§ **What you need to do**: Please set down every entry below exactly as given.
-- Opening Marker --
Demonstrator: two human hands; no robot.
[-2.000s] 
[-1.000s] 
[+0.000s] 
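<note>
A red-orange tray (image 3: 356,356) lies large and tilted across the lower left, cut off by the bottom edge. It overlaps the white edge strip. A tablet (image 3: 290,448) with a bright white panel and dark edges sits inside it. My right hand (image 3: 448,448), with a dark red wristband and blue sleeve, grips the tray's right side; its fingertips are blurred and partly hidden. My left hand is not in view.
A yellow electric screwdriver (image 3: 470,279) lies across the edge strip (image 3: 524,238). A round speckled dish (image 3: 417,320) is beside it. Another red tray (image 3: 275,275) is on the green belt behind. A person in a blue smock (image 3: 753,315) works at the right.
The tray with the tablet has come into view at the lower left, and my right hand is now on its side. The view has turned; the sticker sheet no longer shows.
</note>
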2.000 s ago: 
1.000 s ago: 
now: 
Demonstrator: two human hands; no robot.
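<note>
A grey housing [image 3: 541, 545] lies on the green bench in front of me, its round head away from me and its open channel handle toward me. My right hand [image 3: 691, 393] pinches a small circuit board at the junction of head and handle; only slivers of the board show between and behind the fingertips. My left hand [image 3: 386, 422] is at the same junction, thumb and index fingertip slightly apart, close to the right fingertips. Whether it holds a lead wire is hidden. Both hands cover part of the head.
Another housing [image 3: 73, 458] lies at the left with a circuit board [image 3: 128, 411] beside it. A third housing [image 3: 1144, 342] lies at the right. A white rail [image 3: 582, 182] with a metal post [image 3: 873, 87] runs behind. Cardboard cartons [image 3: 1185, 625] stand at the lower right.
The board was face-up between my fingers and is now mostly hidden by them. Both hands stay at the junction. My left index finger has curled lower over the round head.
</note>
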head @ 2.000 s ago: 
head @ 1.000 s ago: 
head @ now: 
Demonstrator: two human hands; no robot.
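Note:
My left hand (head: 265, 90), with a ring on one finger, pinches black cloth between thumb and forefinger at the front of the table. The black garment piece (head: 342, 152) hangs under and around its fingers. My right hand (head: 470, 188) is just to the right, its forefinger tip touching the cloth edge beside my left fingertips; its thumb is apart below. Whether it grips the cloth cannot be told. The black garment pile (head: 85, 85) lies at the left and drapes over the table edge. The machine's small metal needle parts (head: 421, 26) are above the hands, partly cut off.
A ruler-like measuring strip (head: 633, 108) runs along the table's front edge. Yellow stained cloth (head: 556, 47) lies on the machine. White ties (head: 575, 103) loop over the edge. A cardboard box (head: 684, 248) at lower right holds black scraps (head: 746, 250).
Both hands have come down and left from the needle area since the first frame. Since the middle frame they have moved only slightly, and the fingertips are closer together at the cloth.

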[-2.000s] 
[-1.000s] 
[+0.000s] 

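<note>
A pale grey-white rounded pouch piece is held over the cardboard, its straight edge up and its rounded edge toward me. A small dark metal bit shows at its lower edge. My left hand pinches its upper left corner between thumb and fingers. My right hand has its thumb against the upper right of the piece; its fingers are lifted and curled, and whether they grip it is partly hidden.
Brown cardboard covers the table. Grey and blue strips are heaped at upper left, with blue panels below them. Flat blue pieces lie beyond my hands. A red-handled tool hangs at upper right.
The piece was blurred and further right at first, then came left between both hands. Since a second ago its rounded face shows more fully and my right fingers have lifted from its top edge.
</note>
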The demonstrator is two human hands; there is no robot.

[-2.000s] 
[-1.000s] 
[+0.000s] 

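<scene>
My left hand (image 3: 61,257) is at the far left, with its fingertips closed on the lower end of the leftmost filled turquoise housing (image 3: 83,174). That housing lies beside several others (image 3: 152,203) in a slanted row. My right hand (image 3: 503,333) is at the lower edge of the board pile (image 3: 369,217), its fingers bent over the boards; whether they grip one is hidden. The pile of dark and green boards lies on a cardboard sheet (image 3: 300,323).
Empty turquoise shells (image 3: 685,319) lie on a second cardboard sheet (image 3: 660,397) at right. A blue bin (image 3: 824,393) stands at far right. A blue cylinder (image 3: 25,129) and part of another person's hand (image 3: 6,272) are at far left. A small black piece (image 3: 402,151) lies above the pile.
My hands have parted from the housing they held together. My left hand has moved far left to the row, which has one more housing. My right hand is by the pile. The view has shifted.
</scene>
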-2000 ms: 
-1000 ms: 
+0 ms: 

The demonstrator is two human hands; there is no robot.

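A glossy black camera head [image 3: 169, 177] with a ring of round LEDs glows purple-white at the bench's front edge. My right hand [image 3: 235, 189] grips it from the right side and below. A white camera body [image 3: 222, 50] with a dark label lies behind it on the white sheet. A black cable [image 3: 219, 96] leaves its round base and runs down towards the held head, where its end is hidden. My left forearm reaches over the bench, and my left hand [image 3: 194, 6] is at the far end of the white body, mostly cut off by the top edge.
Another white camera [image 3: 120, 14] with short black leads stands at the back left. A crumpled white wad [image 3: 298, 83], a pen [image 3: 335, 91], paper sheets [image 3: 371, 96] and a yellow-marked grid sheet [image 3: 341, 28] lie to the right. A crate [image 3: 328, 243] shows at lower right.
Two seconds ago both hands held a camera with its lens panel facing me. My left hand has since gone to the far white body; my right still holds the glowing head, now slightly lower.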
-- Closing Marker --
§ **Written answer**:
Demonstrator: two human hands; no robot.
[-2.000s] 
[-1.000s] 
[+0.000s] 
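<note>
A red-orange tray (image 3: 356,356) lies large and tilted across the lower left, cut off by the bottom edge. It overlaps the white edge strip. A tablet (image 3: 290,448) with a bright white panel and dark edges sits inside it. My right hand (image 3: 448,448), with a dark red wristband and blue sleeve, grips the tray's right side; its fingertips are blurred and partly hidden. My left hand is not in view.
A yellow electric screwdriver (image 3: 470,279) lies across the edge strip (image 3: 524,238). A round speckled dish (image 3: 417,320) is beside it. Another red tray (image 3: 275,275) is on the green belt behind. A person in a blue smock (image 3: 753,315) works at the right.
The tray with the tablet has come into view at the lower left, and my right hand is now on its side. The view has turned; the sticker sheet no longer shows.
</note>
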2.000 s ago: 
1.000 s ago: 
now: 
Demonstrator: two human hands; no robot.
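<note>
A grey housing [image 3: 541, 545] lies on the green bench in front of me, its round head away from me and its open channel handle toward me. My right hand [image 3: 691, 393] pinches a small circuit board at the junction of head and handle; only slivers of the board show between and behind the fingertips. My left hand [image 3: 386, 422] is at the same junction, thumb and index fingertip slightly apart, close to the right fingertips. Whether it holds a lead wire is hidden. Both hands cover part of the head.
Another housing [image 3: 73, 458] lies at the left with a circuit board [image 3: 128, 411] beside it. A third housing [image 3: 1144, 342] lies at the right. A white rail [image 3: 582, 182] with a metal post [image 3: 873, 87] runs behind. Cardboard cartons [image 3: 1185, 625] stand at the lower right.
The board was face-up between my fingers and is now mostly hidden by them. Both hands stay at the junction. My left index finger has curled lower over the round head.
</note>
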head @ 2.000 s ago: 
head @ 1.000 s ago: 
head @ now: 
Demonstrator: two human hands; no robot.
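Note:
My left hand (head: 265, 90), with a ring on one finger, pinches black cloth between thumb and forefinger at the front of the table. The black garment piece (head: 342, 152) hangs under and around its fingers. My right hand (head: 470, 188) is just to the right, its forefinger tip touching the cloth edge beside my left fingertips; its thumb is apart below. Whether it grips the cloth cannot be told. The black garment pile (head: 85, 85) lies at the left and drapes over the table edge. The machine's small metal needle parts (head: 421, 26) are above the hands, partly cut off.
A ruler-like measuring strip (head: 633, 108) runs along the table's front edge. Yellow stained cloth (head: 556, 47) lies on the machine. White ties (head: 575, 103) loop over the edge. A cardboard box (head: 684, 248) at lower right holds black scraps (head: 746, 250).
Both hands have come down and left from the needle area since the first frame. Since the middle frame they have moved only slightly, and the fingertips are closer together at the cloth.
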
[-2.000s] 
[-1.000s] 
[+0.000s] 

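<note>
A pale grey-white rounded pouch piece is held over the cardboard, its straight edge up and its rounded edge toward me. A small dark metal bit shows at its lower edge. My left hand pinches its upper left corner between thumb and fingers. My right hand has its thumb against the upper right of the piece; its fingers are lifted and curled, and whether they grip it is partly hidden.
Brown cardboard covers the table. Grey and blue strips are heaped at upper left, with blue panels below them. Flat blue pieces lie beyond my hands. A red-handled tool hangs at upper right.
The piece was blurred and further right at first, then came left between both hands. Since a second ago its rounded face shows more fully and my right fingers have lifted from its top edge.
</note>
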The demonstrator is two human hands; there is no robot.

[-2.000s] 
[-1.000s] 
[+0.000s] 

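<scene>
My left hand (image 3: 61,257) is at the far left, with its fingertips closed on the lower end of the leftmost filled turquoise housing (image 3: 83,174). That housing lies beside several others (image 3: 152,203) in a slanted row. My right hand (image 3: 503,333) is at the lower edge of the board pile (image 3: 369,217), its fingers bent over the boards; whether they grip one is hidden. The pile of dark and green boards lies on a cardboard sheet (image 3: 300,323).
Empty turquoise shells (image 3: 685,319) lie on a second cardboard sheet (image 3: 660,397) at right. A blue bin (image 3: 824,393) stands at far right. A blue cylinder (image 3: 25,129) and part of another person's hand (image 3: 6,272) are at far left. A small black piece (image 3: 402,151) lies above the pile.
My hands have parted from the housing they held together. My left hand has moved far left to the row, which has one more housing. My right hand is by the pile. The view has shifted.
</scene>
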-2000 ms: 
-1000 ms: 
+0 ms: 

The demonstrator is two human hands; there is no robot.

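A glossy black camera head [image 3: 169, 177] with a ring of round LEDs glows purple-white at the bench's front edge. My right hand [image 3: 235, 189] grips it from the right side and below. A white camera body [image 3: 222, 50] with a dark label lies behind it on the white sheet. A black cable [image 3: 219, 96] leaves its round base and runs down towards the held head, where its end is hidden. My left forearm reaches over the bench, and my left hand [image 3: 194, 6] is at the far end of the white body, mostly cut off by the top edge.
Another white camera [image 3: 120, 14] with short black leads stands at the back left. A crumpled white wad [image 3: 298, 83], a pen [image 3: 335, 91], paper sheets [image 3: 371, 96] and a yellow-marked grid sheet [image 3: 341, 28] lie to the right. A crate [image 3: 328, 243] shows at lower right.
Two seconds ago both hands held a camera with its lens panel facing me. My left hand has since gone to the far white body; my right still holds the glowing head, now slightly lower.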

None of the exercise remains to be done.